Recorded information:
***
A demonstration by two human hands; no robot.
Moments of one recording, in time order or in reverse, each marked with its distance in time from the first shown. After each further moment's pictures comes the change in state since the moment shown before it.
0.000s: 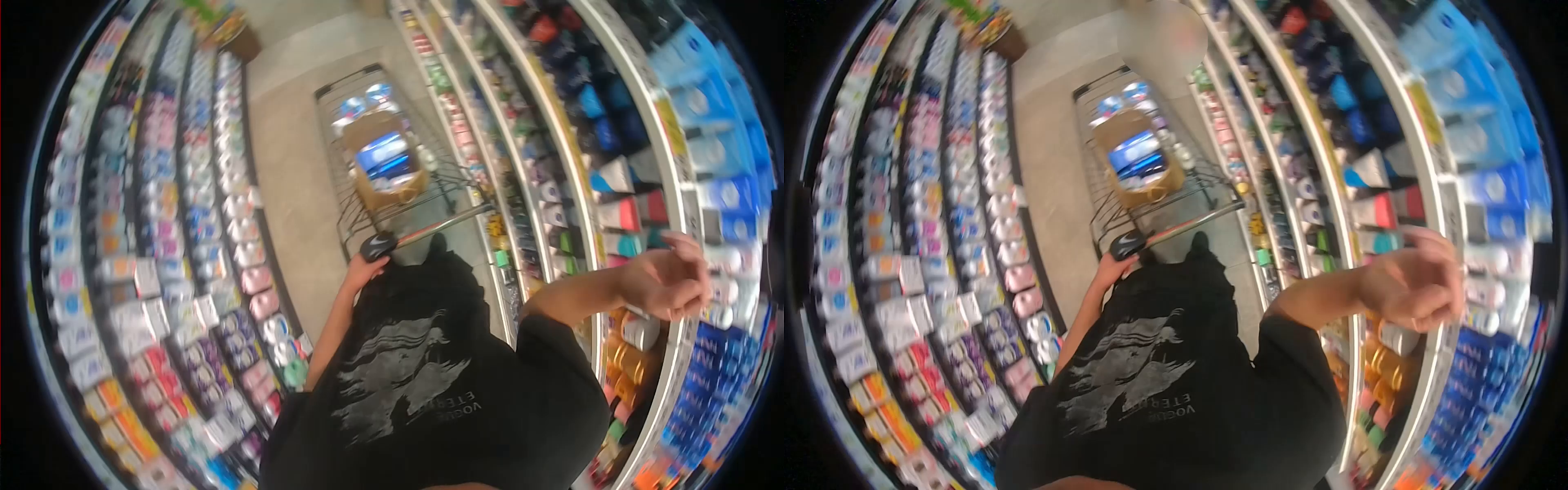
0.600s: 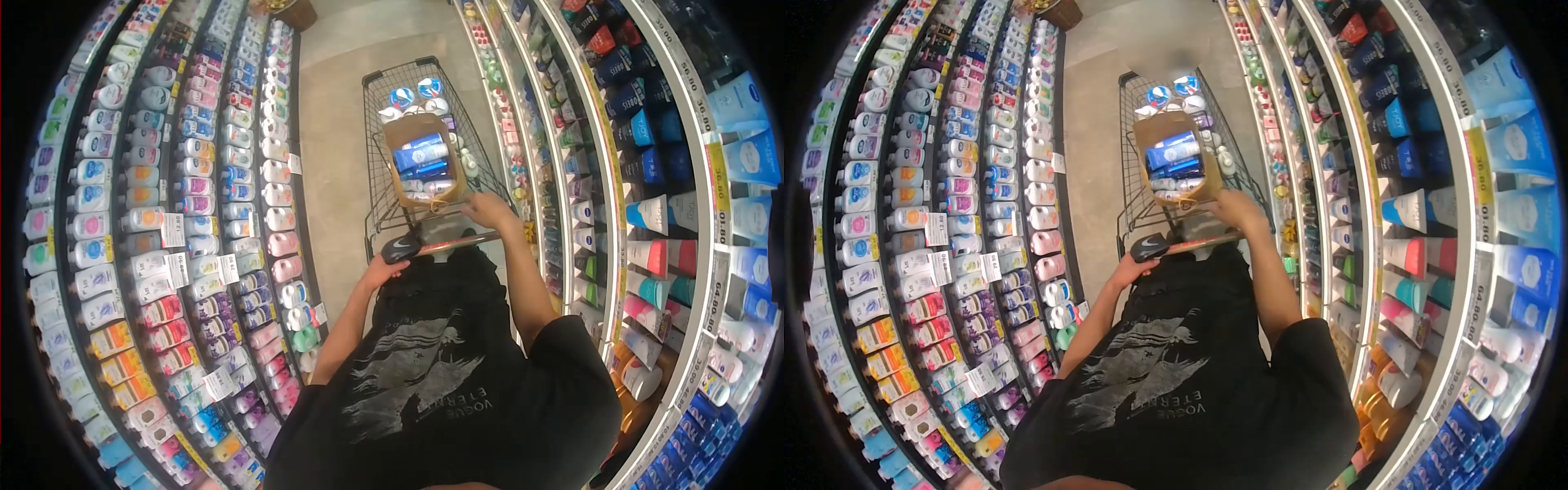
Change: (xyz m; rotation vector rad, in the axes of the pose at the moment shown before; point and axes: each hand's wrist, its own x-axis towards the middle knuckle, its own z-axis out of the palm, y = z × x) left_hand -0.024 -0.033 0.013 -0.102 0.000 -0.064; right_hand -0.371 0.075 0.084 -0.002 -1.997 0.934
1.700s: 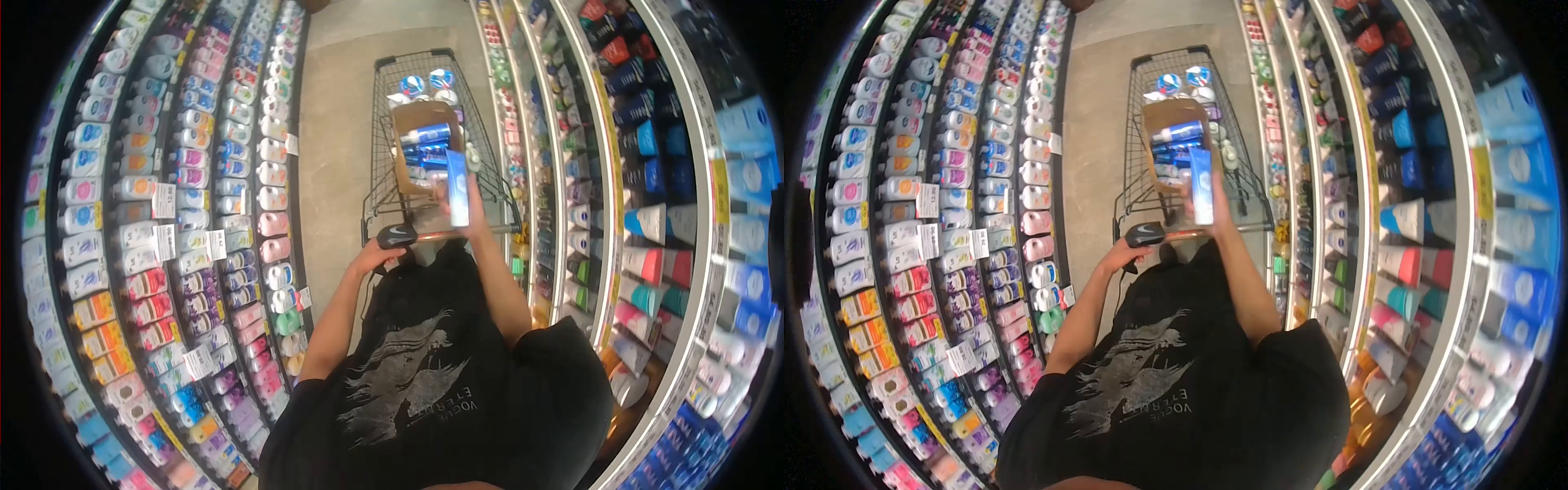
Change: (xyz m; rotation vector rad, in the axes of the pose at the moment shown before) left_hand -0.009 0.015 0.001 -0.118 -0.078 -0.007; right_hand 0.019 -0.029 0.078 2.115 -0.123 -0.371
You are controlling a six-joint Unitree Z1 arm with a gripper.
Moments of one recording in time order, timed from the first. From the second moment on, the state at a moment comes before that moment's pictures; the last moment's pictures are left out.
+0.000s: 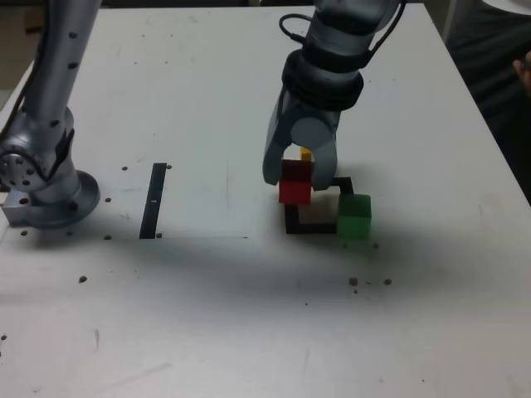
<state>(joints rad) -0.05 2.09 -1.63 1.37 0.01 0.06</state>
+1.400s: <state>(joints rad) -0.02 2.18 -1.67 1.33 0.01 0.08</state>
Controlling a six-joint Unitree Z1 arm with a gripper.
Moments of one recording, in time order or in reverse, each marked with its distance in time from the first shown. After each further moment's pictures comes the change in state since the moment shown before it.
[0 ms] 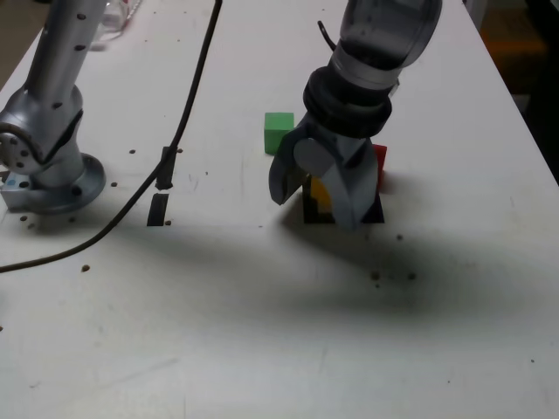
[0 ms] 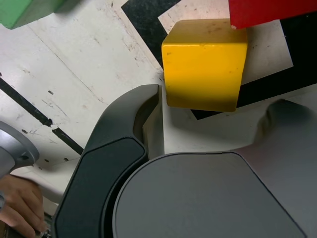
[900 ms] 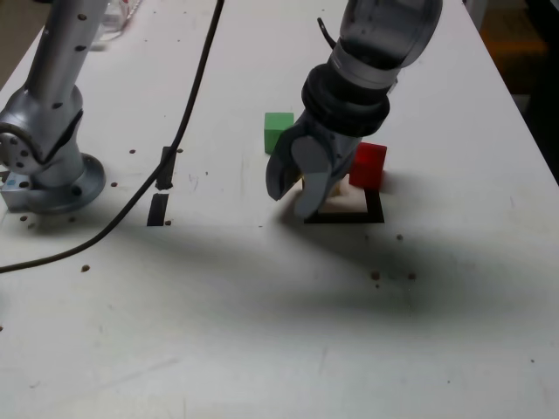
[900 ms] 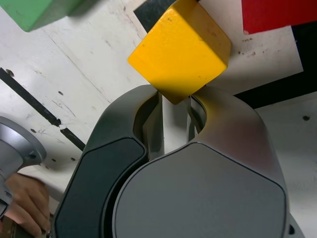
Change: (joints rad) arm 0.000 0.000 -0.007 0.021 0.028 -0.009
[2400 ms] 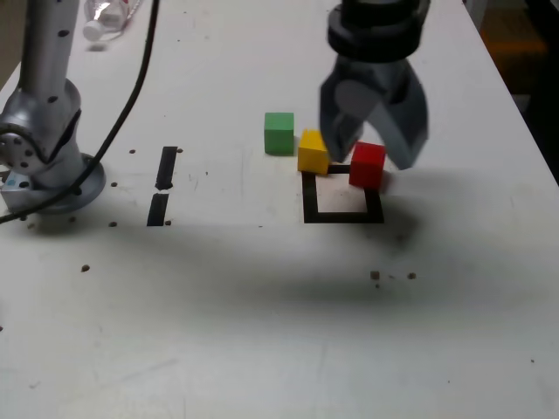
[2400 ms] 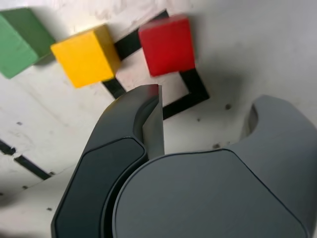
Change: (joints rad) arm 0.083 -0.133 -0.067 -0.135 -0.014 0.010
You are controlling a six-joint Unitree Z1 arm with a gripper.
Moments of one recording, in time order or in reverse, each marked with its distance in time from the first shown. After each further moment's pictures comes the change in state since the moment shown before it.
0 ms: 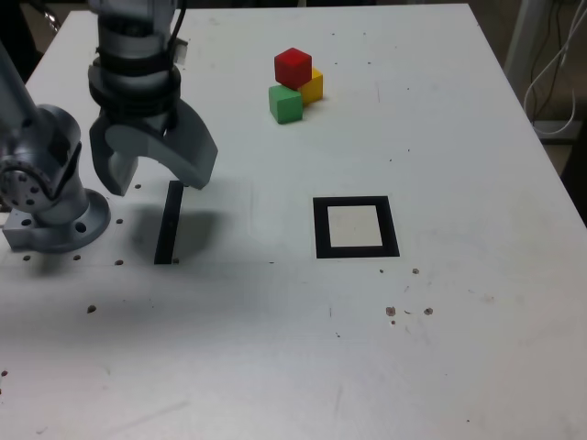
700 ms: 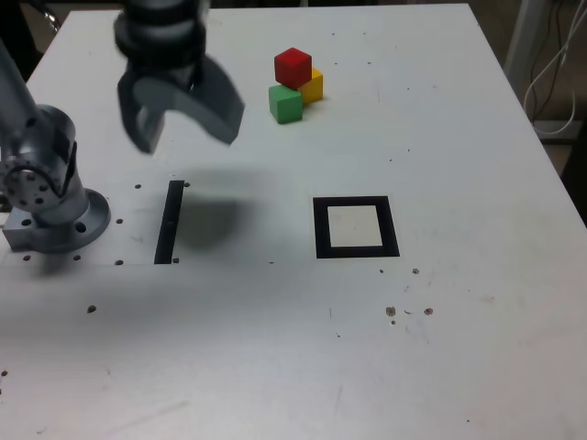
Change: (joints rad) arm 0.169 0.034 -0.228 0.126 0.052 0.169
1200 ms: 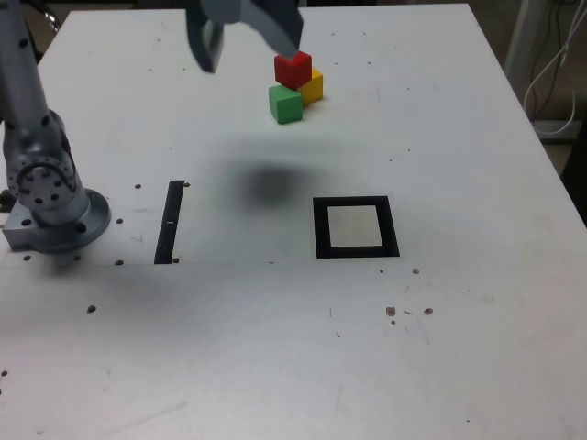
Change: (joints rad) arm 0.234 0.201 -0.464 0.184 0.061 0.248
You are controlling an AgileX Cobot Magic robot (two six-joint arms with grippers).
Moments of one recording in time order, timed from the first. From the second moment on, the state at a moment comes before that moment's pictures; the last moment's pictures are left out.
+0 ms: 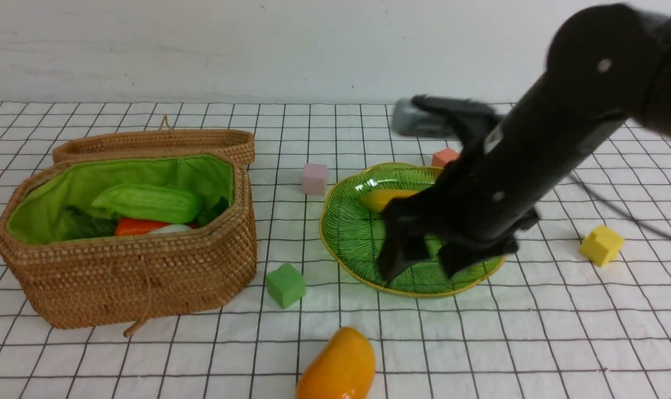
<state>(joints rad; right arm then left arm) 0.61 1.67 -1.42 0.35 1.01 0.15 -0.07 -0.01 0.03 -0.02 0.35 -0.18</state>
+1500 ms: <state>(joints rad) 0.40 2.15 -1.81 0.28 0.89 -0.04 -0.07 -0.01 0.03 -0.02 0.35 -0.18</state>
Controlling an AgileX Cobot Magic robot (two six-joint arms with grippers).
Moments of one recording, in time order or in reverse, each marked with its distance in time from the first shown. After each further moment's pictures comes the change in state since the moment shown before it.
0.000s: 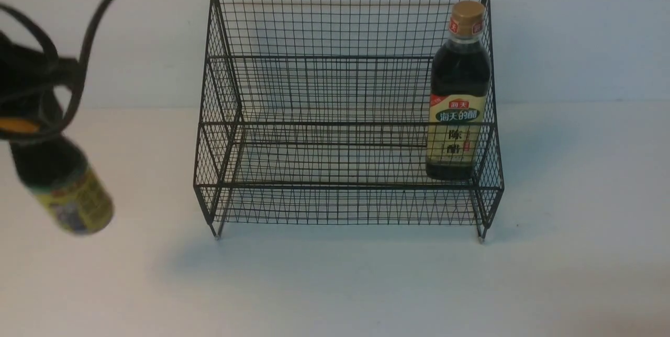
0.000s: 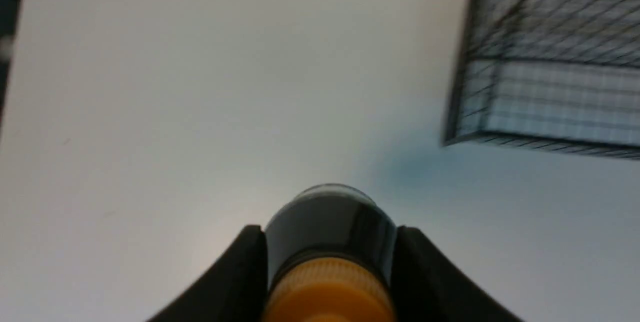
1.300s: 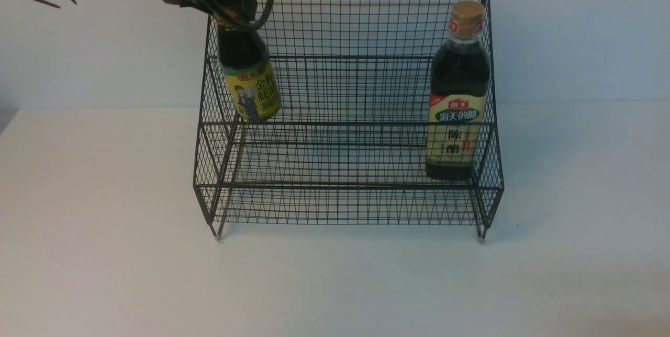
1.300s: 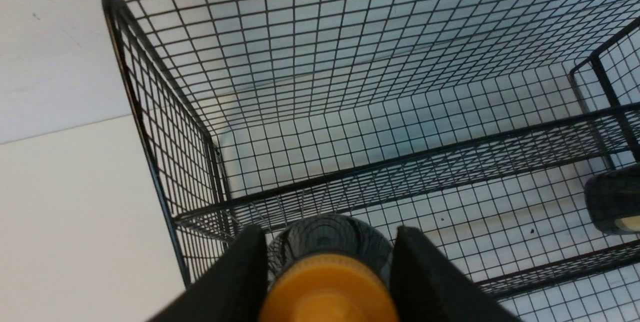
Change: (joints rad) right arm 0.000 0.000 0.000 0.000 0.000 0.001; left arm -0.189 0.530 -0.502 -0.079 -0.186 0.098
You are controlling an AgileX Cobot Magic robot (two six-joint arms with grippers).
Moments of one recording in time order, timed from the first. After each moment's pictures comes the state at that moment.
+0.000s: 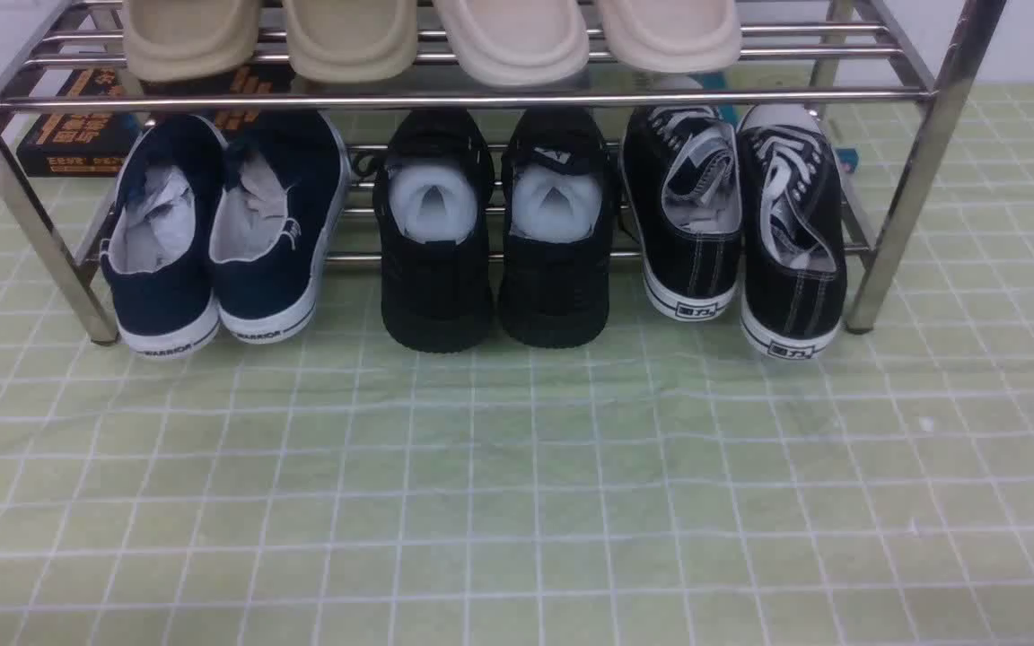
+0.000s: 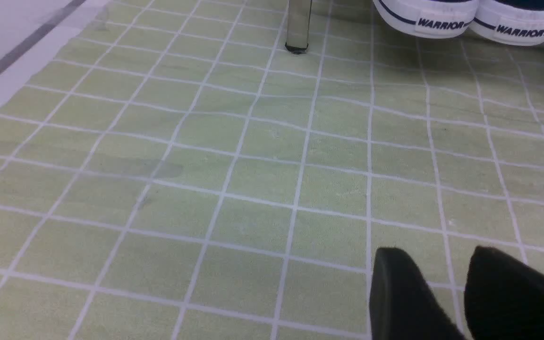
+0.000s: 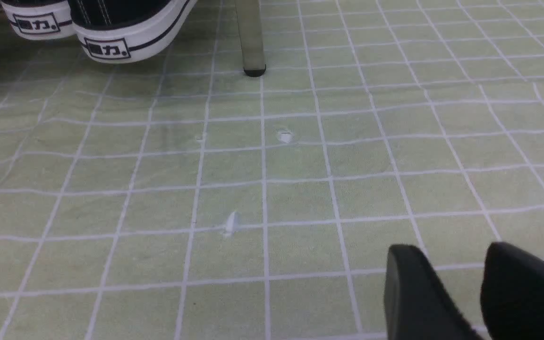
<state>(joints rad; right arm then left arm) -0.02 -0.01 0.01 0.01 0.39 0.09 0.04 -0.01 0.02 0.16 0.38 -0.24</state>
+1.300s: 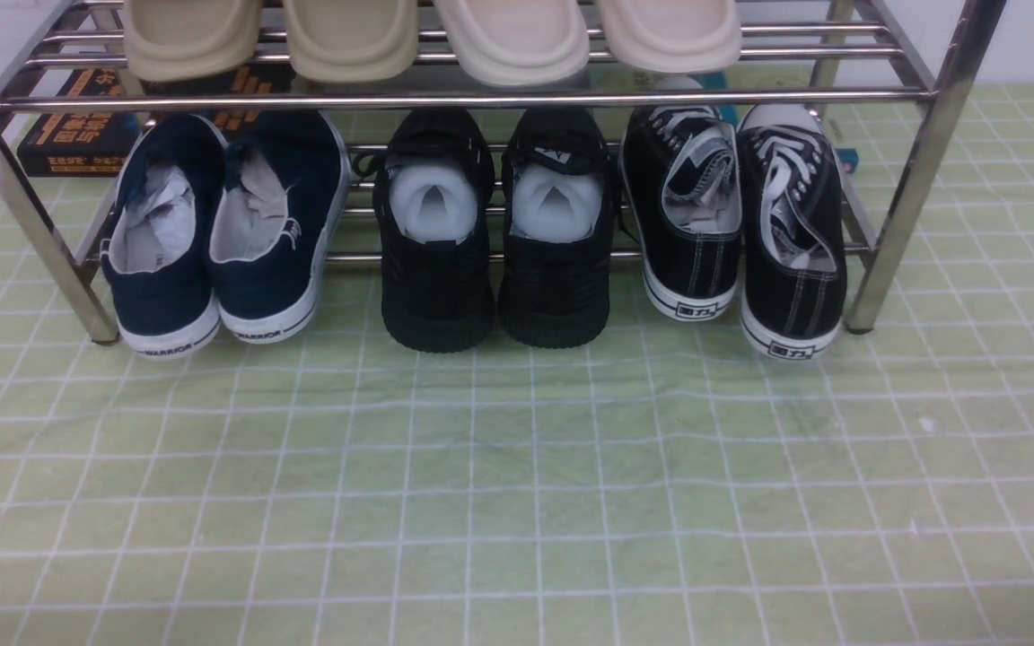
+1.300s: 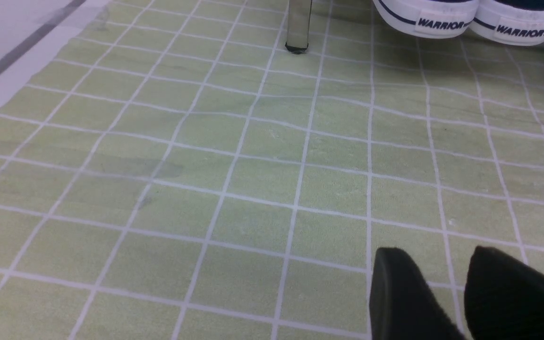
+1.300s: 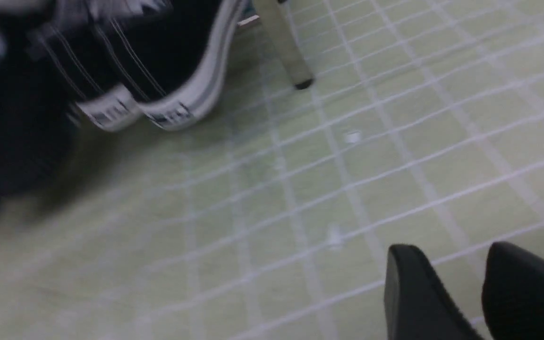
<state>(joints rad) -0.02 -0.01 0.02 0.42 0.38 0.39 0.04 -0.01 0.02 0.16 0.38 -0.24</state>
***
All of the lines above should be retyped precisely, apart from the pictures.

A demonstration by two human hands; no robot.
Moments of one recording, in time order or in reverse, each marked with its distance in time from the first shown. After each further moment's pictures comes the change in state since the moment shown before it.
0.000s: 
0.600s: 
Change: (xyz m; rotation vector rad, in the axes of the pose at the moment shown before; point and axes: each hand's wrist, its own x-axis towards the middle knuckle, its own z-axis out of the palm, y = z × x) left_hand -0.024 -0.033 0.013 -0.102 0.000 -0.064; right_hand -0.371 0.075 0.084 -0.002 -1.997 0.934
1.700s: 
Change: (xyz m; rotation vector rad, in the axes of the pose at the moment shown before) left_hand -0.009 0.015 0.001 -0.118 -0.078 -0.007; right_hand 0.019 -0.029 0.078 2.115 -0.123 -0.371
You are controlling a six-joint Unitree Z1 arm with a gripper.
Moments of one recording in time order, timed from the first. From the second moment on, the state at a moment comes before that moment's pictures; the last moment's pictures are left out.
+0.000s: 
<state>(joints rad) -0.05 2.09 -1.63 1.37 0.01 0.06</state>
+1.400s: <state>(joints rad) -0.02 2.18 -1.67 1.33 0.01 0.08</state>
Controlling a six-joint Unitree Z1 arm with a gripper.
Moments of one recording, in time order or in reverse, each marked with its distance in time from the first shown. After each further moment's pictures comes the change in state since the moment shown before it.
[0 ms] 
[0 ms] 
[900 ms] 
[900 ms] 
Change: (joints rad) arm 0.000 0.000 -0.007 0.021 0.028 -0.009
[2400 ms] 
[2400 ms] 
Change: (joints rad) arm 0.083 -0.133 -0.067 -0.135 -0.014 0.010
You are controlling a six-joint Unitree Z1 arm with a gripper.
Moments of one recording, in time order or in reverse, each marked with its distance in time from the first shown. After each further moment's pictures comes the change in state since the moment shown before it.
0 ms: 
700 ms: 
Change: (joints rad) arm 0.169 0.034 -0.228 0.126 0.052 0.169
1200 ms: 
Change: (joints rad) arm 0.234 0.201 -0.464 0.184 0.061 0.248
You are controlling an AgileX Cobot Magic robot (two six-joint arms with grippers).
Moments of one recording in time order, timed from the first. From the second moment on, the state at a moment comes before that moment's pictures; the last moment's pictures are left out.
+0 ms: 
<state>(joints rad; right arm then left arm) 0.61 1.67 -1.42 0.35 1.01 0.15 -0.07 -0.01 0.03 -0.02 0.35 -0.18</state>
+1500 ms: <state>(joints rad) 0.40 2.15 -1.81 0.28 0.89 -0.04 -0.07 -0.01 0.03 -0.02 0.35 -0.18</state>
Controlling an AgileX Cobot Magic robot (two six-joint arms with grippers).
Moments of one recording, in time order or in reverse, each marked with its distance in time from the first shown. After each further moment's pictures comes the change in state since the moment shown before it.
0.000s: 
0.000s: 
1.300s: 
1.300s: 
Change: (joints rad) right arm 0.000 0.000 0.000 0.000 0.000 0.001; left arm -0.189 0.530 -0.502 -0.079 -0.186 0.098
You are controlling an AgileX Cobot Magic robot (two six-joint arms with grippers).
Moments of one recording in time order, timed from the first. After each moment's pictures comes the state at that moment.
+0.000s: 
+0.000s: 
+0.000s: 
<state>(joints rad; right arm then left arm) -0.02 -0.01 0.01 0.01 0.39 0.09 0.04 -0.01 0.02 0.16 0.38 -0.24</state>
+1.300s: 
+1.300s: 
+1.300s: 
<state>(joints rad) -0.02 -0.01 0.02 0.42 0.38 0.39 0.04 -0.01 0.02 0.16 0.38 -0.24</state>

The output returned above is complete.